Cook some pasta lightly. Chop up leftover meat or fish, and vegetables. Add all of these together into a casserole dish, with tinned tomatoes or passata, and dollops of pesto if you like. Sprinkle grated cheese over the top. Put in the oven at 180˚C for 30-45 minutes (until everything is fully cooked through).

Gnocchi Bake (use a packet of fresh gnocchi – gluten-free is available if needed):

Chop up leftover vegetables, some garlic and an onion. Fry the onion and garlic in oil with the gnocchi, add the other vegetables, some mixed herbs or pesto, and a tin or two of tomatoes. Dollop cream cheese on the top, and cover with grated cheese. Put in the oven at 180˚C for 30-45 minutes (until everything is fully cooked through). This is based on Becky Excel’s wonderful recipe:

Potato Cakes:

Mash up leftover potatoes and veg, mix in some grated cheese (any kind) and herbs or spices, salt and pepper. Roll into balls, and roll in flour, then flatten slightly to make potato cakes. Fry or grill on both sides until brown and cooked through.

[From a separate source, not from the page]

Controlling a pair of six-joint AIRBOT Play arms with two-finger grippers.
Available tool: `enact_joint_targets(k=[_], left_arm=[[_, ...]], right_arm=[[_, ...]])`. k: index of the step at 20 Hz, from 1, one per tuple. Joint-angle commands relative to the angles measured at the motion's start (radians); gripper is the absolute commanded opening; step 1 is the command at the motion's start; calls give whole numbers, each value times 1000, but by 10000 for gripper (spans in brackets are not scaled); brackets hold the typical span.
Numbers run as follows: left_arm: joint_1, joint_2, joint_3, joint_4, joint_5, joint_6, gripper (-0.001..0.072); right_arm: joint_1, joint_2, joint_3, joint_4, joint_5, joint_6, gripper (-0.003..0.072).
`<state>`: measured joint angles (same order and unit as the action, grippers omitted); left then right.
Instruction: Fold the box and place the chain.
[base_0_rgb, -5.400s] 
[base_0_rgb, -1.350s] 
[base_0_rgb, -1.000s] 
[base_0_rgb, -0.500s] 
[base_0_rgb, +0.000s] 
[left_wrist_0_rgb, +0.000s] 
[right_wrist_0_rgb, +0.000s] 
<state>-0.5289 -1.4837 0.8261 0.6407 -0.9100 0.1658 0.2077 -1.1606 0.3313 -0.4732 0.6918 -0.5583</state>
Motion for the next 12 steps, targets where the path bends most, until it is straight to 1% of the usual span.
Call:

Using up a variety of sweet items:


Take any leftover pudding, or fruit, put some crumbs, a chunk, or a few spoonfuls in a liquidiser or smoothie-maker, add fruit juice or milk, yoghurt and/or cream or icecream (whatever you want to use up, and whatever flavour combinations you like), then liquidise. Hey presto, you have a yummy smoothie!

Bread and butter pudding variations:

Slice Christmas cake or Christmas pudding, or leftover bread or other cake. Grease a dish with butter or oil. Layer the slices of bread/cake in the dish - you can add some brandy butter or sweet sauces between the layers if you like.. Pour some milk and/or cream until it's covered. Sprinkle sugar on the top. Put in the oven at 180˚C for 30 mins to an hour (until browning on top and the liquid has soaked in).

Note: these are just fairly basic recipes, based on things I've been cooking for years. They are not particularly original but I've chosen to share them here as they're good for using up leftovers. Hopefully they'll at least give you some ideas to start with.

One of the reasons people don't use leftovers is because they're not sure how long it’s safe to eat them. Most things will keep for a few days after cooking, but you must be extra careful with poultry, fish, and rice:

Reducing food waste is important to me, but if something looks, smells or tastes off, please don't eat it!